# plecos



## brandon O (Oct 23, 2010)

i know these aren't cichlids i just felt like sharing.
these are my common bristlenose.
male








female








there first babies


----------



## brinkles (Jan 30, 2011)

How do you breed plecos?


----------



## monisaab (Jan 12, 2011)

brinkles said:


> How do you breed plecos?


+1...


----------



## brandon O (Oct 23, 2010)

if you get a male and female bristlenose put them in a tank together and put in a tube shaped cave for them to lay in and give cucumber and other things for them to eat hopefully they will breed.


----------



## allierw (Apr 20, 2006)

Bristlenose plecos are easy to breed...and once they get started, they breed like rabbits! I would start with 1 male and 1-2 females and have lots of caves...frequent water changes to induce spawning also helps.


----------



## Chunkanese (Feb 4, 2011)

hah! cute.


----------



## toddnbecka (Oct 23, 2004)

You must have scattered the fry, they normally stay with the father until the yolk sacs are absorbed.
I have multiple brown BN breeders that also produce albino and calico fry.
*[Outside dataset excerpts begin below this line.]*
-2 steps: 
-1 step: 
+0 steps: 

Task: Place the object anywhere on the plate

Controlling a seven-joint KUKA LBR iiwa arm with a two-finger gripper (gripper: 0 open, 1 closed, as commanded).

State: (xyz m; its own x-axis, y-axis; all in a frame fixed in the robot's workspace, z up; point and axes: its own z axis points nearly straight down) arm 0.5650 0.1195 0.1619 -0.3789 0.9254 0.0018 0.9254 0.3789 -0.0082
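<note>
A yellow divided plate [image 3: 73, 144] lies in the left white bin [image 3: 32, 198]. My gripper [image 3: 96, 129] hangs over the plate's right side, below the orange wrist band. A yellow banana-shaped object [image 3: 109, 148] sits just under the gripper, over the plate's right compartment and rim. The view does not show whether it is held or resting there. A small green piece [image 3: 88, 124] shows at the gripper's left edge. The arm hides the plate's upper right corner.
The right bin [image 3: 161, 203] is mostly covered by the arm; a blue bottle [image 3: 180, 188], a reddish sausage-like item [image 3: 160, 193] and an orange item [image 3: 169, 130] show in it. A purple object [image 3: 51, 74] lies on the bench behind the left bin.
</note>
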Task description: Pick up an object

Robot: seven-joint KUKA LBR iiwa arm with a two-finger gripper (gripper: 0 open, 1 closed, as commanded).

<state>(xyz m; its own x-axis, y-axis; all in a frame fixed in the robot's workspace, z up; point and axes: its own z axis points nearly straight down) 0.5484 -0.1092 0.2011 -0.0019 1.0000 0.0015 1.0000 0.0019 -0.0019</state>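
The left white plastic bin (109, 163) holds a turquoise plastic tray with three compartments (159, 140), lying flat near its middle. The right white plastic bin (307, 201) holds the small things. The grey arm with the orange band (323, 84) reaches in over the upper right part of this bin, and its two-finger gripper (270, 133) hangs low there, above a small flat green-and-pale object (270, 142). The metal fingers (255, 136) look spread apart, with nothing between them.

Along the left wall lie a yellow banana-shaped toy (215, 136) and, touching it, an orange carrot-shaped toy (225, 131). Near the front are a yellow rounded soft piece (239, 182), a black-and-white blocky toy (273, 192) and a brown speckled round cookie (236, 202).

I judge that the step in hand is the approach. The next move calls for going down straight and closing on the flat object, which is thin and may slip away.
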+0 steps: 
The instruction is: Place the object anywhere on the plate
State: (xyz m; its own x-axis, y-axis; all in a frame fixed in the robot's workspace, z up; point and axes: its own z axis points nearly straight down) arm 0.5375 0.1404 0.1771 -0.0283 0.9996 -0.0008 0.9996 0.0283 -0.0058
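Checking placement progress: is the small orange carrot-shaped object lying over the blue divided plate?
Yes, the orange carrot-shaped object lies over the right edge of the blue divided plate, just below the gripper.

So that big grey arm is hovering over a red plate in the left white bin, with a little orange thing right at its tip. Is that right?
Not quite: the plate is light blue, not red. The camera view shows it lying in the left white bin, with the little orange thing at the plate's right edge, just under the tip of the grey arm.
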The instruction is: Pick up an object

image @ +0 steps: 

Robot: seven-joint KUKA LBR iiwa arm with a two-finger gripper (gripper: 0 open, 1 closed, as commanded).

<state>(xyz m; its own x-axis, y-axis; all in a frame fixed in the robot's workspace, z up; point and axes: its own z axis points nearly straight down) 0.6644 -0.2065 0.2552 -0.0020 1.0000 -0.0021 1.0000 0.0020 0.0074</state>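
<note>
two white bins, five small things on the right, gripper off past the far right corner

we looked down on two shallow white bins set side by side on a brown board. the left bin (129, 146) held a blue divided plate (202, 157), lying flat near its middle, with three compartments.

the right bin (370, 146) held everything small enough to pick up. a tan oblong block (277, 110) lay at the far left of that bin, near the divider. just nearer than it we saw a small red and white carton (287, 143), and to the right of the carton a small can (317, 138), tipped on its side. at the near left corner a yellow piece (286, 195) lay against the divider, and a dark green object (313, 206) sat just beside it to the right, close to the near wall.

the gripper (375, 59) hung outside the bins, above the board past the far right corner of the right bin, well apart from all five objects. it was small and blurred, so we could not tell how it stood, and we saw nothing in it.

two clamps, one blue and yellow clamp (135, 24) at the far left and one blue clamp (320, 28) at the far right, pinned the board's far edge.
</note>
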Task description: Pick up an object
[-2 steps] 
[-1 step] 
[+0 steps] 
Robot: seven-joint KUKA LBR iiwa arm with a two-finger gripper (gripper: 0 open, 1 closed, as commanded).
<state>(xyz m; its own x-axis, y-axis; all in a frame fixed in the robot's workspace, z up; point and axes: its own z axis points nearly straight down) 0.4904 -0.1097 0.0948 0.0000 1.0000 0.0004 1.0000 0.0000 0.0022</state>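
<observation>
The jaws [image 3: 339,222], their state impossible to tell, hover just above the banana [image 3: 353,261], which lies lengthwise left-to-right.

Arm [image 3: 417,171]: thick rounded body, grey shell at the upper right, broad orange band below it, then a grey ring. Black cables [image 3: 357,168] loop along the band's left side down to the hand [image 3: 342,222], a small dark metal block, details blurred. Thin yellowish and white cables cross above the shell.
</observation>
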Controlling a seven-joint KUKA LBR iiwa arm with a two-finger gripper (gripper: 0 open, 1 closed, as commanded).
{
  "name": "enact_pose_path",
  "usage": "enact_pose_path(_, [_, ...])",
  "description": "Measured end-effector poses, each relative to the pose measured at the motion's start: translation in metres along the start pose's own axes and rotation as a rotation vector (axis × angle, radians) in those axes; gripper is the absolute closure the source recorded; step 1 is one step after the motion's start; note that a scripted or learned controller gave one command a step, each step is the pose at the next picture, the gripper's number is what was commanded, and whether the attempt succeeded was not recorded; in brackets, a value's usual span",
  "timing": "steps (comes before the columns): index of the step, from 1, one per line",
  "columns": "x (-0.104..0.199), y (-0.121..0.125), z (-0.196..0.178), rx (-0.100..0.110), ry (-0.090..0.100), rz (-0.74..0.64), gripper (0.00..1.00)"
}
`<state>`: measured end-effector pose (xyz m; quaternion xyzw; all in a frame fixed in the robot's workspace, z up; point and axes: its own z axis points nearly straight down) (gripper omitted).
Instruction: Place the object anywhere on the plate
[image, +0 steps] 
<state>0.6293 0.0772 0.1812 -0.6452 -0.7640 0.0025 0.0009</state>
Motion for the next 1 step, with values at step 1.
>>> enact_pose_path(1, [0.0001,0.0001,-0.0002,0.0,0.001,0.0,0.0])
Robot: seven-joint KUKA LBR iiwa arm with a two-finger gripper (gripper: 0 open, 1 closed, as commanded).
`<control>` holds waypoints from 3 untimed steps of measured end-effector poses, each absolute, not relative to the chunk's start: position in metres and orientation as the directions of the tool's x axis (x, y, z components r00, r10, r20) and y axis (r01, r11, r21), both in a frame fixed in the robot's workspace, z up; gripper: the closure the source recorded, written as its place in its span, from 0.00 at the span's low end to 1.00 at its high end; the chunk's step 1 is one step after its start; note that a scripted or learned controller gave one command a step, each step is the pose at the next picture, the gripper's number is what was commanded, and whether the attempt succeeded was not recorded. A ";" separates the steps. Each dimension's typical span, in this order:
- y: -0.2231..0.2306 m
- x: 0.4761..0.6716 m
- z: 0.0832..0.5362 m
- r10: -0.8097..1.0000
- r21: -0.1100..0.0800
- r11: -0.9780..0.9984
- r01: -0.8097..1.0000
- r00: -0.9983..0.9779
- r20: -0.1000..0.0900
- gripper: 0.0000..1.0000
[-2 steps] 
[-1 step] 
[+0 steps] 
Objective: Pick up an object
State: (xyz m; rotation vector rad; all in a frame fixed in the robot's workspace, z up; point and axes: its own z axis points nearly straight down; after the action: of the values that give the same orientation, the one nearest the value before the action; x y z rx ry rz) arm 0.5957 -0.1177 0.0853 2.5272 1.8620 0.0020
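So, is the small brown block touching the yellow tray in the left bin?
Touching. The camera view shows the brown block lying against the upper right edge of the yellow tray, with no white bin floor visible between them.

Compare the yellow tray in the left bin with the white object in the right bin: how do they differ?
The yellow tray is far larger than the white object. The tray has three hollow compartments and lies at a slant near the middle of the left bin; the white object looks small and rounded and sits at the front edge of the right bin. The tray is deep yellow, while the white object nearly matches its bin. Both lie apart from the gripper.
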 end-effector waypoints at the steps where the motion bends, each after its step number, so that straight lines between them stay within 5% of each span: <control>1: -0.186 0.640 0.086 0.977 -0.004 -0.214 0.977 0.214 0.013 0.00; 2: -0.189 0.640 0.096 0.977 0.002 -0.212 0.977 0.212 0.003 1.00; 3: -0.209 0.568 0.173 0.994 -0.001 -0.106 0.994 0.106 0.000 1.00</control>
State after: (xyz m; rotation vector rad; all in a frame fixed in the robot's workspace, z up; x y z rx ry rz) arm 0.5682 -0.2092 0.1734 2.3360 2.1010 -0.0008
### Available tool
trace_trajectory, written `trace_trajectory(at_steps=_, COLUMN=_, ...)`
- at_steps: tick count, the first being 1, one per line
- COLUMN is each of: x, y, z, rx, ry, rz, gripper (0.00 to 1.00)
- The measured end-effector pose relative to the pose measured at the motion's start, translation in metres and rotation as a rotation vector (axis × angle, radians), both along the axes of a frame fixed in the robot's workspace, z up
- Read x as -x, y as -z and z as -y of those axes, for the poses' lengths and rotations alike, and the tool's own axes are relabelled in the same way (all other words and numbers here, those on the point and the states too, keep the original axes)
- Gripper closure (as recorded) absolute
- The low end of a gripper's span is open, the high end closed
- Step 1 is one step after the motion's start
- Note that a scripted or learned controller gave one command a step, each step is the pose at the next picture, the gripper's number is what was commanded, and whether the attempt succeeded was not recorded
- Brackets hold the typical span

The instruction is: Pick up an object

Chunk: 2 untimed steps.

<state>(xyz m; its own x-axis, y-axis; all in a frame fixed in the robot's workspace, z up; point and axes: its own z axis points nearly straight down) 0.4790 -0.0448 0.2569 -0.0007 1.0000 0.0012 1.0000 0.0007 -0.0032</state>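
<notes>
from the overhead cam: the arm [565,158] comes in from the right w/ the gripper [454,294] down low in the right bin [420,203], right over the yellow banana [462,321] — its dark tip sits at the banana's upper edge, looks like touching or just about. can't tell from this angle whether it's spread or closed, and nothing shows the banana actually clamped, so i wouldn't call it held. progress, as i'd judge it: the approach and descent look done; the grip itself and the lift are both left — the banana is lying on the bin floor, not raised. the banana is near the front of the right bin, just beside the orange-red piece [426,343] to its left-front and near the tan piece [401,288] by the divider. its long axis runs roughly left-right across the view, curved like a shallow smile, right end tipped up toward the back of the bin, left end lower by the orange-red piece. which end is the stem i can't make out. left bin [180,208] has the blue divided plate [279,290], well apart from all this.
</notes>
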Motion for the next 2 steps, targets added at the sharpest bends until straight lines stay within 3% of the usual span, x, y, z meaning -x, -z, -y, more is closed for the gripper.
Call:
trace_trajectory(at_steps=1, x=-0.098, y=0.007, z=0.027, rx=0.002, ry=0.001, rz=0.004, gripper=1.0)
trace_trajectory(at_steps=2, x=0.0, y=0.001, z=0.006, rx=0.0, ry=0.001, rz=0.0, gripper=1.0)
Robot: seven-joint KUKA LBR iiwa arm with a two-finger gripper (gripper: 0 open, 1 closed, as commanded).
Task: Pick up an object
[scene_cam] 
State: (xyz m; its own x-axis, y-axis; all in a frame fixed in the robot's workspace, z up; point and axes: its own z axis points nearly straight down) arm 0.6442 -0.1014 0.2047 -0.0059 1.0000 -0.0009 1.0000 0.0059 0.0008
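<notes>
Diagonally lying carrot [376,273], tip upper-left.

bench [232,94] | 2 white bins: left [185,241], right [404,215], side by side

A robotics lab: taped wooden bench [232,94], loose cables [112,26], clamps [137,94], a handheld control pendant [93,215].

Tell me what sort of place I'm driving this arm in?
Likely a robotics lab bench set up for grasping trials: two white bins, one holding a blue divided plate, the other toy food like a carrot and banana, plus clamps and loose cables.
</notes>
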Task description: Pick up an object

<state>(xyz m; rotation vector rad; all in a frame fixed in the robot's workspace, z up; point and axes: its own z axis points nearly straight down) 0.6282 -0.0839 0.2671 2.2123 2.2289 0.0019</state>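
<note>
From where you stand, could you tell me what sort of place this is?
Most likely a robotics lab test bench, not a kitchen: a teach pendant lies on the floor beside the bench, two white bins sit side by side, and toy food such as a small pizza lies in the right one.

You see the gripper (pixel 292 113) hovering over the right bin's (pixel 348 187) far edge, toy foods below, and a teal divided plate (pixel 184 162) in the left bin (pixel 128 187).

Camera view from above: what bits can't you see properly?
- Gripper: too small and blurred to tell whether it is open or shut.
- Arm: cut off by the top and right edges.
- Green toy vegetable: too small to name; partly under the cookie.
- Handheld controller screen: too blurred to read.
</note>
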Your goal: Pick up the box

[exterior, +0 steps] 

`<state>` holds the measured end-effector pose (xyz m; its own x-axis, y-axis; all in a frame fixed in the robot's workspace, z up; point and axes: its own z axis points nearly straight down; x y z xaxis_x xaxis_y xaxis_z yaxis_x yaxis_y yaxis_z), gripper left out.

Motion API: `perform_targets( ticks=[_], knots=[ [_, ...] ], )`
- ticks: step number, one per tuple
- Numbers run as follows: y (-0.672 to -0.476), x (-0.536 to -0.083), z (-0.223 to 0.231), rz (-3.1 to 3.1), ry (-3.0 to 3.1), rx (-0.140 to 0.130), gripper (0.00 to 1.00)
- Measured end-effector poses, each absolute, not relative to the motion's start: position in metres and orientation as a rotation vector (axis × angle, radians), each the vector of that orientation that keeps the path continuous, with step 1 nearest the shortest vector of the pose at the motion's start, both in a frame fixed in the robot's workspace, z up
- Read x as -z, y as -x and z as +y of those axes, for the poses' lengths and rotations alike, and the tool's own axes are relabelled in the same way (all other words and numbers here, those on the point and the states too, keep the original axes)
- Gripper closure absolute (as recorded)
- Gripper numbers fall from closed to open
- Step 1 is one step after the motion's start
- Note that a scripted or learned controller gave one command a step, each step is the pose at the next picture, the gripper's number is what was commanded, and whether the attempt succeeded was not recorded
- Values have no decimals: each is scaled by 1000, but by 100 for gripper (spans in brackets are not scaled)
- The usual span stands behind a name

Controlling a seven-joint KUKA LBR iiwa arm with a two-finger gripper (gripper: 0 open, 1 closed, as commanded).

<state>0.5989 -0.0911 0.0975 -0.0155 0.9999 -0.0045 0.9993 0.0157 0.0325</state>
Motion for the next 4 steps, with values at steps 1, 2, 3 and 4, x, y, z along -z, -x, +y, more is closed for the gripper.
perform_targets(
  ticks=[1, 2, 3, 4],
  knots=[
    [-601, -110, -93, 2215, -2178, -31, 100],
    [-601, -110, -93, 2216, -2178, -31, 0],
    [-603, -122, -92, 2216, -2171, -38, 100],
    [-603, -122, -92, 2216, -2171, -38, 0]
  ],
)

I've been dropping the brown fry into tanks with cichlids, already have too many of those.


----------



## brandon O (Oct 23, 2010)

no i think the male kicked them out when they were still eggs


----------



## si fu sblano (May 26, 2011)

how do you know how to sex them


----------



## allierw (Apr 20, 2006)

For bristlenose varieties, males have bristles, females don't.


----------



## brandon O (Oct 23, 2010)

usually the males have lots of big bristles on his nose and the female has none or a few small ones


----------



## si fu sblano (May 26, 2011)

thank you


----------



## sickwithcichlids (Jun 10, 2011)

Another way to tell which is male(when still young w no bristles) is to look at his head shape. The males head tends to be slightly longer and flatter while the females is shorter and rounder. I have also noticed males tent to have a sort of army camo with light and dark contrast. Females are more blended in color.


----------